Tuesday, May 20, 2008

Heisenberg's Uncertainty Principle and Google's Algorithms

We recently discovered that Google was no longer finding the home page of one of our partner publishers because the description of the magazine Quest Bulgaria on their home page was pretty much identical to the description on our system. Our derivative entry knocked them out, rather than the other way round, because our site is busier than theirs.....so given more weight by Google.

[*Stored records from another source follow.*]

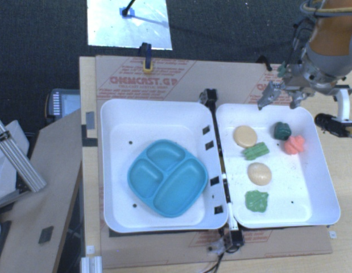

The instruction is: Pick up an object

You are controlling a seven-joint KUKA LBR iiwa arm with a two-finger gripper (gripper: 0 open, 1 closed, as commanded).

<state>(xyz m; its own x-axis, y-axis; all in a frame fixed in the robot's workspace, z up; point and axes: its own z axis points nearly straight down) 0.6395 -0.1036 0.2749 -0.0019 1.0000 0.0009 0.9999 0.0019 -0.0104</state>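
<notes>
Nearest the camera, along the bench's front edge, lie two shallow white bins side by side, joined by a black clipped seam. Left bin [110,169]: holds one blue divided plate [167,177] with three compartments, lying flat near the bin's centre. Right bin [323,195]: holds six small items, all resting on the floor and all apart from the gripper. A light green leafy piece [256,200] lies closest to the front wall; behind it sits a cream oval piece [259,173], then a green ridged piece [256,150] touching or just beside a tan round piece [245,135]. Toward the rear right corner, a dark teal lump [282,131] sits just beside a salmon-pink piece [294,144]. Gripper [283,97]: hangs above the rear wall of the right bin, its two fingers spread apart with nothing between them. Orange band of the arm [335,21]: visible at the upper right. Brown printed cardboard [164,78] underlies both bins.
</notes>
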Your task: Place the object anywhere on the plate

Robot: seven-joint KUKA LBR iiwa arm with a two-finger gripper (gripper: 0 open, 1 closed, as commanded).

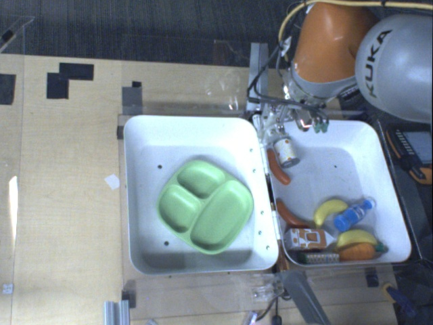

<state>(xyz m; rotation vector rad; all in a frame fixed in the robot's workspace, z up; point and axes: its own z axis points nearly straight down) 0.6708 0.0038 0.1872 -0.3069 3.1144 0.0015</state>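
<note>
Overhead view of the bench [61, 181] with two white bins. The grey arm [399, 66] enters from the upper right, its orange band [328, 39] above the wrist, and bends down so that the hand [276, 128] hangs over the upper left corner of the right bin [379, 147], close to the wall shared with the left bin [139, 181]. Whether the hand is open or closed cannot be told: the wrist hardware and cables hide its tips from this angle.

Directly below the hand, touching or nearly touching it, lies a small can [285, 152] with a pale body and tan top, tilted on its side. Whether it is gripped cannot be told. Just beyond the can, toward the viewer, a red-brown sausage [279, 169] lies along the bin's left wall. A second sausage [292, 215] sits farther on. Well away from the hand, in the near part of the same bin, are a banana [329, 210], a blue bottle [353, 215], a second yellow fruit [356, 238], an orange carrot-like item [356, 252] and a small brown carton [308, 238].

The green divided plate [206, 205] rests in the left bin, down and to the left of the hand, across the shared wall, with its three compartments bare.
</note>
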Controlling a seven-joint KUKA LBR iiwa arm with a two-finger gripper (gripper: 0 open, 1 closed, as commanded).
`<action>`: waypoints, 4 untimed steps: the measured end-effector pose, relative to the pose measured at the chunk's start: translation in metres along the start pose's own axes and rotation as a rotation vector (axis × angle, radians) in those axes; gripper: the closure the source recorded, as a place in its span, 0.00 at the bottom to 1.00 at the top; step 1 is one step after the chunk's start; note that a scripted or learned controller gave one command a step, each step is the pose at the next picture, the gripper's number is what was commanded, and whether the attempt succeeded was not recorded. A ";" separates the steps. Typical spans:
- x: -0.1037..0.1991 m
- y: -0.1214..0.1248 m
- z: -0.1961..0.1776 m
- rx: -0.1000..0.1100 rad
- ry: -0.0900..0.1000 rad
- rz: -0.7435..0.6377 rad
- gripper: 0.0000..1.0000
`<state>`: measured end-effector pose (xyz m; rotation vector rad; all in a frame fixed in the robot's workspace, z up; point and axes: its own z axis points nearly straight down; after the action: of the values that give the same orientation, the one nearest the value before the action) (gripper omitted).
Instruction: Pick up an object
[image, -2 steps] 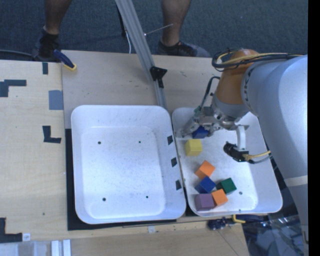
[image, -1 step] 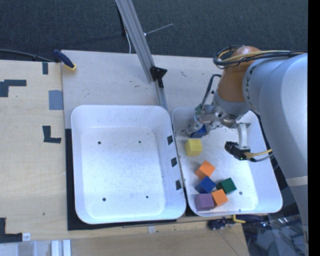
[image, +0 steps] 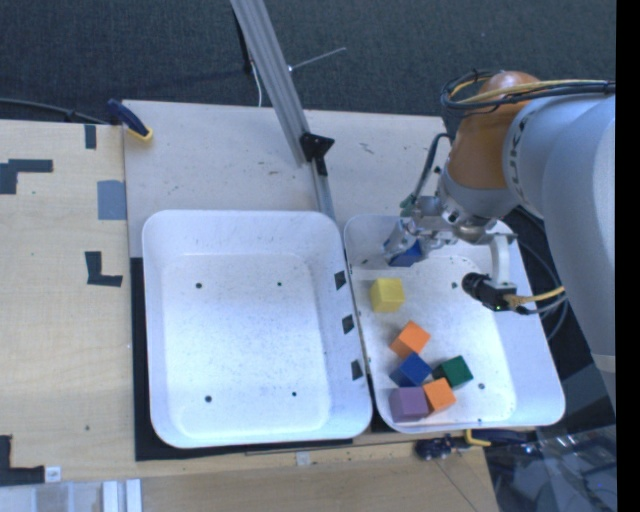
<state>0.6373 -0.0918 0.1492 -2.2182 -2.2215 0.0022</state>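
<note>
Bins (image: 160, 300) white speckled plastic, matt; bench (image: 50, 300) pale wood; arm (image: 560, 150) smooth grey.

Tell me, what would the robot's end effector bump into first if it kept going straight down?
Probably the blue block right under the end effector, at the back of the right bin. Depth is hard to judge; it may already be touching it.

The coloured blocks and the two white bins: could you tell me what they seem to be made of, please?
Coloured blocks, such as the yellow block: probably painted wood or foam; flat matt colour, no glare.
White bins, such as the left bin: likely moulded plastic; rounded corners, smooth and slightly speckled.
</note>
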 end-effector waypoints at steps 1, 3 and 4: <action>-0.001 -0.005 -0.043 -0.004 0.000 0.001 1.00; 0.053 -0.016 -0.091 0.001 0.000 -0.005 1.00; 0.104 -0.020 -0.078 0.002 0.001 -0.005 1.00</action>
<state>0.6174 0.0123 0.2273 -2.2117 -2.2259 0.0034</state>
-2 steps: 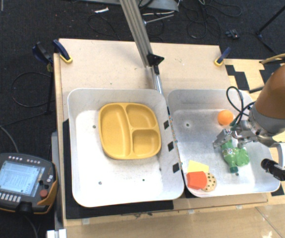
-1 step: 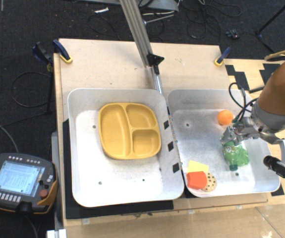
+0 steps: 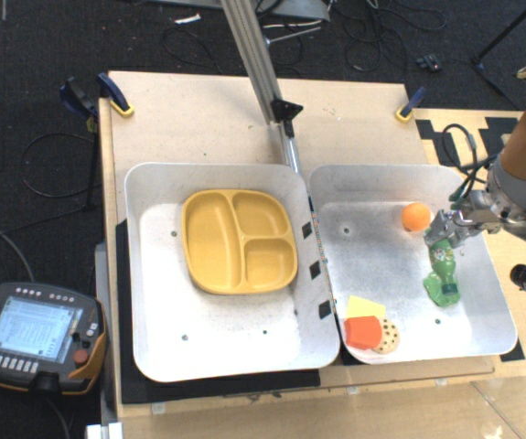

This was a puzzling and unwanted result so the publisher quickly changed the description on our system (our publishers can do this in real time through a form in which they edit the blurb), and Google is now finding Quest Bulgaria again (at the moment we come in a respectable third on the Google search). It was not difficult to make the changes and to invite the Google spider to return, but as one of my colleagues observed: Google is finding that it is not possible to be an accurate measure of the web because the way in which it maps and cadastrates the web is itself changing and deforming the natural shape of the web. My colleague finds Heisenberg's uncertainty principle at work here, but I am not so sure about that, it may simply be a lack of competition which is allowing the Google algorithms to become over bossy and over fussy. Would web spam be just as bad if there were three broadly competitive search engines at work? And if web spam were reduced would Google get subtler at discriminating between content which has a difference of function even though little linguistic difference on the page?